Heineken to Buy Femsa Beer Unit in $7.7 Billion Deal

Heineken NV agreed to buy the beer division of Fomento Economico Mexicano SAB, producer of Dos Equis and Mexico’s second-biggest brewer, in an all-stock deal valued at 5.3 billion euros ($7.7 billion) to tap faster sales growth in Latin America.

Andrew Cleary | Bloomberg.com | Published: 01/11/2010 08:39

The Amsterdam-based brewer will issue new shares to give Femsa a 20 percent stake in Heineken Group, the company said in a statement on its Web site today. Heineken rose as much as 6.7 percent in Amsterdam trading, the most since Aug. 26.

The acquisition gives Heineken one of only two beer makers in Mexico, the world’s fourth-most profitable market, and reduces the company’s reliance on slower-growing European markets. Heineken, which distributes Femsa beers including Dos Equis in the U.S., expects savings of 150 million euros a year by 2013 and said it will use the acquisition to sell Femsa brands in Europe and Heineken in Latin America.

“This looks like a very clever deal from Heineken’s point of view,” said Nomura International Plc analyst Ian Shackleton. “It potentially opens the door for the whole of the Americas, a door which appeared to have closed.”
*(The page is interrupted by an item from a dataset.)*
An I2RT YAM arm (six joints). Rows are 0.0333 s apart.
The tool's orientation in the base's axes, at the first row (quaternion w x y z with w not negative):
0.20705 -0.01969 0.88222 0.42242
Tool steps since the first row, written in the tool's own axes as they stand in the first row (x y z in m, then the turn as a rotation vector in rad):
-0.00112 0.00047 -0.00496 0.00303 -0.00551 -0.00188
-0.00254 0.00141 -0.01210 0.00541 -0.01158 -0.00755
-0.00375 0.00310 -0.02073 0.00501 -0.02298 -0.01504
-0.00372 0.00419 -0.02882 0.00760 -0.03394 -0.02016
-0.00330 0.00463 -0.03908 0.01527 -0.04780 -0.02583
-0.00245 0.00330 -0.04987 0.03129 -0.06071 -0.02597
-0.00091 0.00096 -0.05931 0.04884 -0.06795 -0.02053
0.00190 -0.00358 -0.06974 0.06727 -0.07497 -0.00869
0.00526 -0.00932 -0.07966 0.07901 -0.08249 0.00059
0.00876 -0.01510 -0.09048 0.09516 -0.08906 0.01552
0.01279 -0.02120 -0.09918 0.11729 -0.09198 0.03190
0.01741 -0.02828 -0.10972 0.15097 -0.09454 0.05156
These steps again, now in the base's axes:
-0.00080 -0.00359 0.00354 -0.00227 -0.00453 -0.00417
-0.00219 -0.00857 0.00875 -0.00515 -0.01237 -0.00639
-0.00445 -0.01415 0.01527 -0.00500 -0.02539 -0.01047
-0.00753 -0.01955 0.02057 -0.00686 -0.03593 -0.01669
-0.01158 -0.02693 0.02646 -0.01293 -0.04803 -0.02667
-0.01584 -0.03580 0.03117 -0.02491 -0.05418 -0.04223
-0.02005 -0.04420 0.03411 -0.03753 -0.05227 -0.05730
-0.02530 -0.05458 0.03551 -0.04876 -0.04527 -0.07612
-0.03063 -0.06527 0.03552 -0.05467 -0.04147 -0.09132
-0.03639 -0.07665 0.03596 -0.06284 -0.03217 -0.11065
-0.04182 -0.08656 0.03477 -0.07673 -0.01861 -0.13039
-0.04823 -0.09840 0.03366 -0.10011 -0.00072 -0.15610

The world’s largest brewers have spent the last decade snapping up assets outside of western Europe as beer consumption in the region slowed. Anheuser-Busch InBev NV’s predecessor, Interbrew SA, bought Cia. de Bebidas das Americas in 2004 to become Latin America’s biggest beermaker. SABMiller Plc acquired Bavaria SA the following year to expand in Colombia.